ASSIGNMENT: The answer must be only the lines below from the one holding "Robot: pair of" down to the one holding "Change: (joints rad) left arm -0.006", ends included, printed exactly; please omit all pictures.

[PROVIDED DATA Boundary: Start]

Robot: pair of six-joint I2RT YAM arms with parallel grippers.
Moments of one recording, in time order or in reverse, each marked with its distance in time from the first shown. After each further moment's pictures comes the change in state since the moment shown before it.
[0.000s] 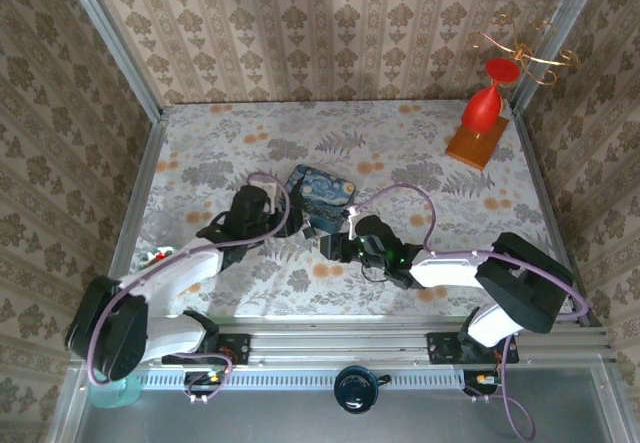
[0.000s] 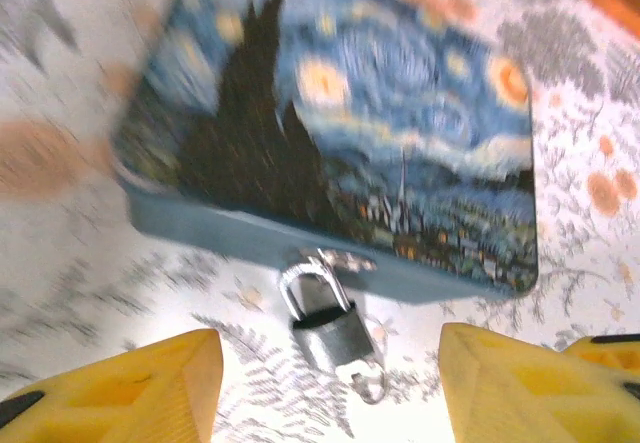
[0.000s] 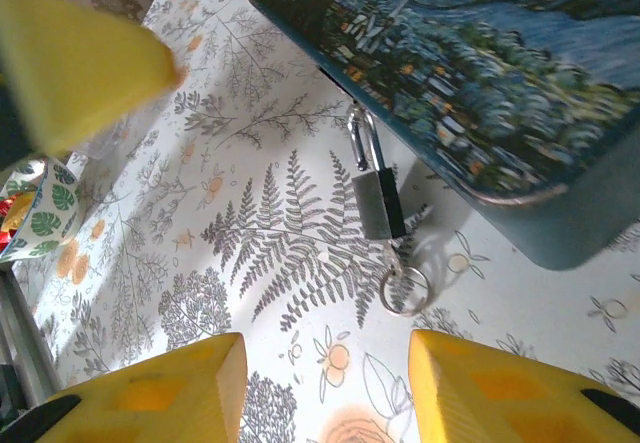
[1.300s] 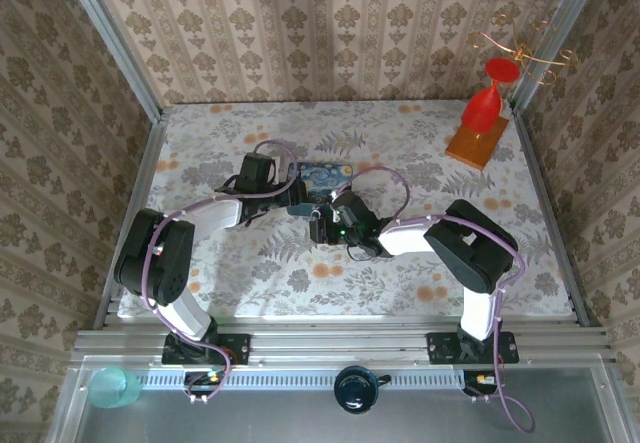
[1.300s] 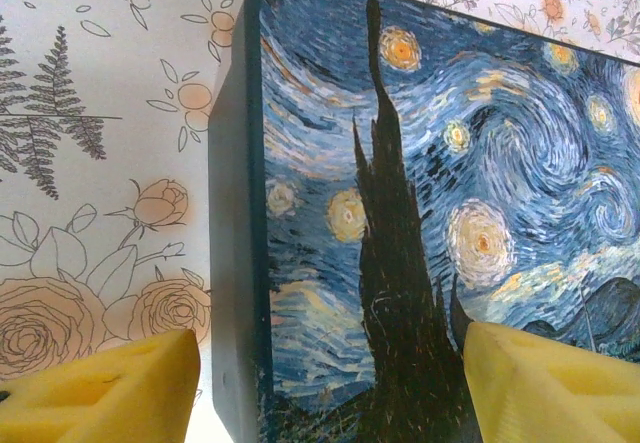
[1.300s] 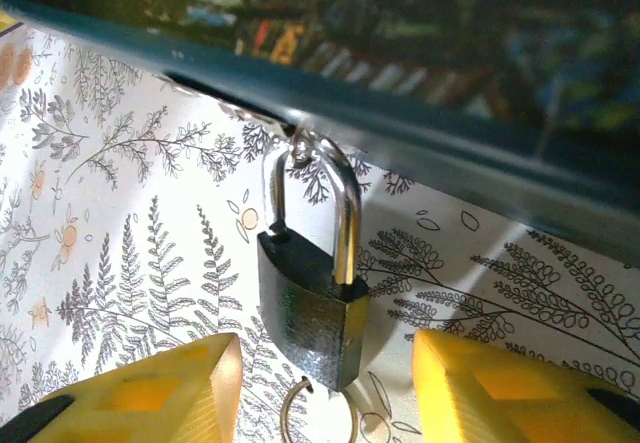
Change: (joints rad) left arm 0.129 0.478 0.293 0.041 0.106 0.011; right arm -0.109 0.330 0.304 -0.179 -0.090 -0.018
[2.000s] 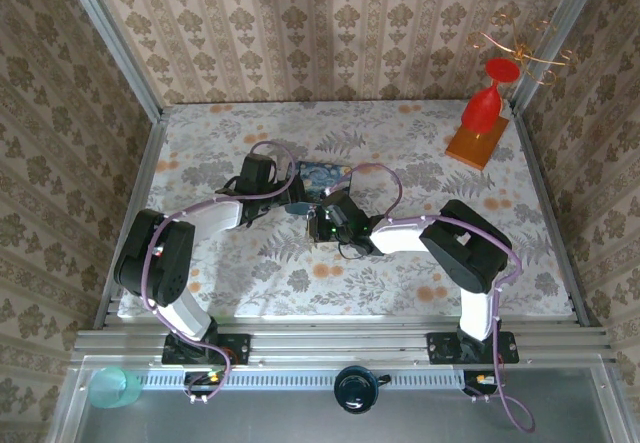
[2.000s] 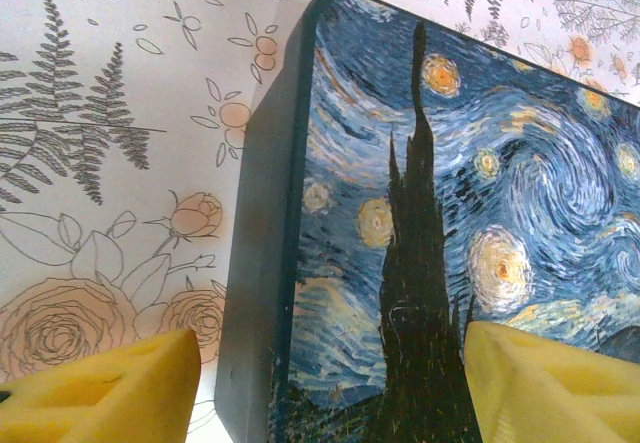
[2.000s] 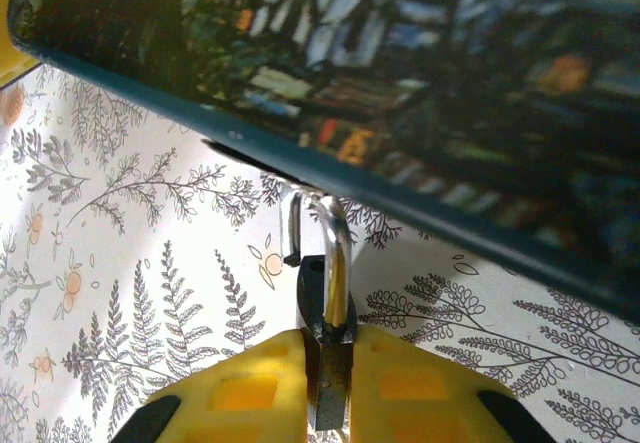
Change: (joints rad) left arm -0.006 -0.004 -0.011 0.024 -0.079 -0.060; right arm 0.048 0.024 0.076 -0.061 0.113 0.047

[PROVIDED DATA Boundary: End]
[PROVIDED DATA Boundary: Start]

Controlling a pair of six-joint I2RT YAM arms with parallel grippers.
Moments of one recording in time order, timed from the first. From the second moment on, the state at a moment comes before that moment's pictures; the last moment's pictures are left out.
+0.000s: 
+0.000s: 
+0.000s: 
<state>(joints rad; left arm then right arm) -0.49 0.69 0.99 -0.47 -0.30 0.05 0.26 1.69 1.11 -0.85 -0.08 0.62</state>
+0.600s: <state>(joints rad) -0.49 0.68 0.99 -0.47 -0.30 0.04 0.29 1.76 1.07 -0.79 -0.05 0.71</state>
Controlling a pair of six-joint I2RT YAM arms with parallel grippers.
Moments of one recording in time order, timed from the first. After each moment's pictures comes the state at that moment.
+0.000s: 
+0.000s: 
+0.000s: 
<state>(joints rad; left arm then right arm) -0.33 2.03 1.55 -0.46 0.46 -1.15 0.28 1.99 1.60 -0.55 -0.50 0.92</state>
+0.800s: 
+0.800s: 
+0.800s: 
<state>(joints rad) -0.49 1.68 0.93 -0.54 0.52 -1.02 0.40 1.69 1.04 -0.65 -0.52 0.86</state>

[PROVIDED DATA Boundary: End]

RESULT OF THE EXERCISE:
Robot: pair of six-joint I2RT YAM arms with parallel grippers.
Moments of one recording, in time order or in reverse, each marked with its distance in time from the first shown. After each further moment's pictures comes the change in state since the moment shown before it.
[0.000s] 
[0.000s] 
[0.000s] 
[1.300s] 
[1.300s] 
[1.300s] 
Change: (joints rad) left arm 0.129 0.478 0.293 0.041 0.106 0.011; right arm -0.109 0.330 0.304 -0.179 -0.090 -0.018
[2.000s] 
[2.000s] 
[2.000s] 
Change: (joints rad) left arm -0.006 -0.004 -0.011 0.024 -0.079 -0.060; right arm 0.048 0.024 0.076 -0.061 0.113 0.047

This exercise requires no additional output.